The choice between building a specific or a shared response selector model is use-case driven. If utterances in a particular retrieval intent are very domain specific, for example FAQ-related questions, it might not make much sense to learn a shared embedded representation with generic words coming from intents like chitchat and greeting. Your specific model may even perform better with different set of parameters than the ones used for the shared model. For example, the training may improve when using balanced batching as the batching strategy if you have much more data for some FAQs than for others.

We wanted developers to have this flexibility to try and test what works best for them. In our experiments, building a shared response selector model for all retrieval intents yielded similar results when compared to having individual models for each of them. If you observe different results please share them with us on the forum.

Why is the feature experimental?

With the introduction of response selector and retrieval actions, we came up with a new approach to tackle single-turn interactions. The training data format doesn't completely support end-to-end training but is still a step in that direction. Also, the response selector component lies at the intersection of Rasa NLU and Core.
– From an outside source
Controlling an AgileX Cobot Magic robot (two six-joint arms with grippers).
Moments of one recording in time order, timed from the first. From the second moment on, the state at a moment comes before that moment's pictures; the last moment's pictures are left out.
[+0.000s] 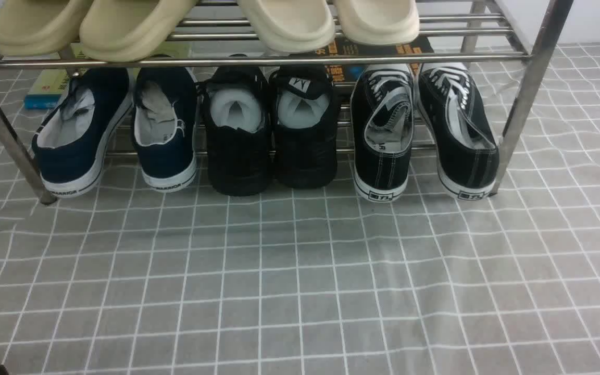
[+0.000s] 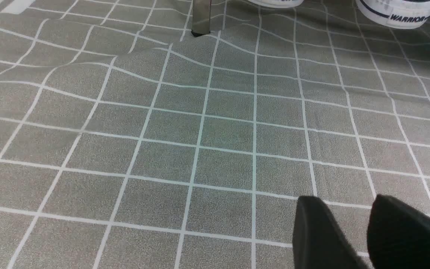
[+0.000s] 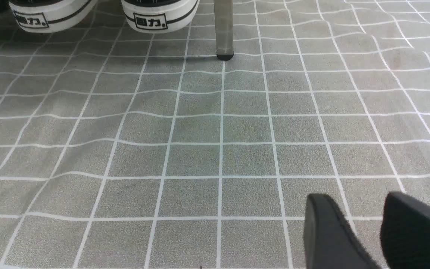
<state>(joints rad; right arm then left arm) 0.08 -0.01 0.01 -0.02 0.39 0.10 -0.02 -0.01 0.02 0.18 0.41 -0.29</state>
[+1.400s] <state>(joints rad) 0.08 -0.01 0.02 0.33 0.32 0.42 -0.02 -0.01 0.02 0.18 0.41 -0.29</state>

Although we believe end-to-end training is an exciting area to progress in, we want to receive enough feedback from the community on the overall developer experience, performance of the model, and the functionality itself before we take it further. Hence, we plan to keep the feature experimental for now. This means that the functionality may be changed or removed based on the feedback we receive.

Conclusion

We now have a completely new way of handling single-turn interactions in Rasa assistants. Also, since the feature is experimental, we encourage you to try it out and give feedback. If you are building bots with this new component or just testing it out, keep us posted on how it goes on the forum. We are excited to see what new interesting use cases you build with this component!